**The problem:**
Exact repetition is required: output every record in full.
○ ○ ○ ○ ○ ○ ○
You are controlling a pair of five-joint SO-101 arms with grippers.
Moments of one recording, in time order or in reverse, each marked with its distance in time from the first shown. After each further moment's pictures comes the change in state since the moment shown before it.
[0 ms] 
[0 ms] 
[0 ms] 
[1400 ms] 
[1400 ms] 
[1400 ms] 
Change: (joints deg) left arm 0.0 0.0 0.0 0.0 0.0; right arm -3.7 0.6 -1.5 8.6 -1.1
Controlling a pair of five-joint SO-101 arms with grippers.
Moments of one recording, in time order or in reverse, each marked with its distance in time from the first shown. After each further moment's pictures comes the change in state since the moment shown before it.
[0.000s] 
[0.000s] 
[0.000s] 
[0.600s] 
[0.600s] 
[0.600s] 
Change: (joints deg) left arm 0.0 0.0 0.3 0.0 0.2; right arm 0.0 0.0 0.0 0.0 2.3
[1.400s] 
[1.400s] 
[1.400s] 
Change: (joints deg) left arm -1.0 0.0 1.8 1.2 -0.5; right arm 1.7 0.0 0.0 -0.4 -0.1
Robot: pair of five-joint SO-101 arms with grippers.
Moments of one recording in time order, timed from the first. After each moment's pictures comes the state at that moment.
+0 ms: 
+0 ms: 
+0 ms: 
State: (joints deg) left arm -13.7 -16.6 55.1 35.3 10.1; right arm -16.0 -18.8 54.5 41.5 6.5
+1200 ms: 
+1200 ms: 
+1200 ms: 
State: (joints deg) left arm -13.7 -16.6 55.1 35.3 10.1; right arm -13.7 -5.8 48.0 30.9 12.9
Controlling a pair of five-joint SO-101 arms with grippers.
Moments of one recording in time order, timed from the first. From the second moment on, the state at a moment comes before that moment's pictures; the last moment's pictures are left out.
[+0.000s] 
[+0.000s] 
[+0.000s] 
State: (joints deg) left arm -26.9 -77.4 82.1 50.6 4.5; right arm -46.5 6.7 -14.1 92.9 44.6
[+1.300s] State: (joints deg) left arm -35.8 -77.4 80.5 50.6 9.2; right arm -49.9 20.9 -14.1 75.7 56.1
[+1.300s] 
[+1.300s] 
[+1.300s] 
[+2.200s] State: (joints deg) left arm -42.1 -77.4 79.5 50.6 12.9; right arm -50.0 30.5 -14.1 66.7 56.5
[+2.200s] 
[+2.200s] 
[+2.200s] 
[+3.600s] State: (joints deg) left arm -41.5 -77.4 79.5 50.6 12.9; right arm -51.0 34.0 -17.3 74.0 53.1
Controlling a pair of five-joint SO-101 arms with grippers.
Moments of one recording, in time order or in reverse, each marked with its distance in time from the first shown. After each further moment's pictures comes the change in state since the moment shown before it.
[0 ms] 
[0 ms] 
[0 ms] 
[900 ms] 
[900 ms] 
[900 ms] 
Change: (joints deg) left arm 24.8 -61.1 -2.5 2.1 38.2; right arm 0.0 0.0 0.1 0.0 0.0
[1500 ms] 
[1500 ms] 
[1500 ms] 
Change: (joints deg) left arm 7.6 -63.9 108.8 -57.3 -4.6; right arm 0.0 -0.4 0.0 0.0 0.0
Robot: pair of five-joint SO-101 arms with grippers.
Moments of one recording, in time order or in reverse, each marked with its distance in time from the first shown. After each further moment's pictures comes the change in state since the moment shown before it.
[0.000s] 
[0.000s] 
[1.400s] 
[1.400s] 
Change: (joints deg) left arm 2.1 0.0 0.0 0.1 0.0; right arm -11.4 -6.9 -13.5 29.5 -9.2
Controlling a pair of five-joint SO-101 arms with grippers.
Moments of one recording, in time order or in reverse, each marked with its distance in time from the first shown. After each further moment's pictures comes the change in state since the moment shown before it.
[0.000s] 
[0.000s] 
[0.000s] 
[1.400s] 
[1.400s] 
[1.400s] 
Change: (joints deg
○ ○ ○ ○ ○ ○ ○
**Response area:**
You are controlling a pair of five-joint SO-101 arms with grippers.
Moments of one recording, in time order or in reverse, each marked with its distance in time from the first shown. After each further moment's pictures comes the change in state since the moment shown before it.
[0 ms] 
[0 ms] 
[0 ms] 
[1400 ms] 
[1400 ms] 
[1400 ms] 
Change: (joints deg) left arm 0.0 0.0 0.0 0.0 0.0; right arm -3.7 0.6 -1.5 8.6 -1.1
Controlling a pair of five-joint SO-101 arms with grippers.
Moments of one recording, in time order or in reverse, each marked with its distance in time from the first shown. After each further moment's pictures comes the change in state since the moment shown before it.
[0.000s] 
[0.000s] 
[0.000s] 
[0.600s] 
[0.600s] 
[0.600s] 
Change: (joints deg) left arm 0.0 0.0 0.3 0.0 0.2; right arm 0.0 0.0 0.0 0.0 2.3
[1.400s] 
[1.400s] 
[1.400s] 
Change: (joints deg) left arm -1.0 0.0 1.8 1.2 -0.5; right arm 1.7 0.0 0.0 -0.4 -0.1
Robot: pair of five-joint SO-101 arms with grippers.
Moments of one recording in time order, timed from the first. After each moment's pictures comes the state at that moment.
+0 ms: 
+0 ms: 
+0 ms: 
State: (joints deg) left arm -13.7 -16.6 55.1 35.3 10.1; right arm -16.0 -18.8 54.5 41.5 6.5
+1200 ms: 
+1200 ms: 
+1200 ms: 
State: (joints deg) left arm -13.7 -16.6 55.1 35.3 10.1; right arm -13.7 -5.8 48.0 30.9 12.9
Controlling a pair of five-joint SO-101 arms with grippers.
Moments of one recording in time order, timed from the first. From the second moment on, the state at a moment comes before that moment's pictures; the last moment's pictures are left out.
[+0.000s] 
[+0.000s] 
[+0.000s] 
State: (joints deg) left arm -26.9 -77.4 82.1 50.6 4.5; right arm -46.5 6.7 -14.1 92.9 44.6
[+1.300s] State: (joints deg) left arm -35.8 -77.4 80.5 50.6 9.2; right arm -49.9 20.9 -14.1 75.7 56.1
[+1.300s] 
[+1.300s] 
[+1.300s] 
[+2.200s] State: (joints deg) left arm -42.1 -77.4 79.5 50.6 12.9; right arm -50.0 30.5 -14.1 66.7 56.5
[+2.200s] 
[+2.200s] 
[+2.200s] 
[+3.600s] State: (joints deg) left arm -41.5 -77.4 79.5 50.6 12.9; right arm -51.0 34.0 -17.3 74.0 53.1
Controlling a pair of five-joint SO-101 arms with grippers.
Moments of one recording, in time order or in reverse, each marked with its distance in time from the first shown. After each further moment's pictures comes the change in state since the moment shown before it.
[0 ms] 
[0 ms] 
[0 ms] 
[900 ms] 
[900 ms] 
[900 ms] 
Change: (joints deg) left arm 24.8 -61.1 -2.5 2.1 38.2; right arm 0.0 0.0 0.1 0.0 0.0
[1500 ms] 
[1500 ms] 
[1500 ms] 
Change: (joints deg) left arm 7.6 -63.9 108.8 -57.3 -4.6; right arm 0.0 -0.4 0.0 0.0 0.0
Robot: pair of five-joint SO-101 arms with grippers.
Moments of one recording, in time order or in reverse, each marked with its distance in time from the first shown. After each further moment's pictures comes the change in state since the moment shown before it.
[0.000s] 
[0.000s] 
[1.400s] 
[1.400s] 
Change: (joints deg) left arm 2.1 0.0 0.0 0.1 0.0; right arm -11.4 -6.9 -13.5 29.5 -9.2
Controlling a pair of five-joint SO-101 arms with grippers.
Moments of one recording, in time order or in reverse, each marked with its distance in time from the first shown. After each further moment's pictures comes the change in state since the moment shown before it.
[0.000s] 
[0.000s] 
[0.000s] 
[1.400s] 
[1.400s] 
[1.400s] 
Change: (joints deg

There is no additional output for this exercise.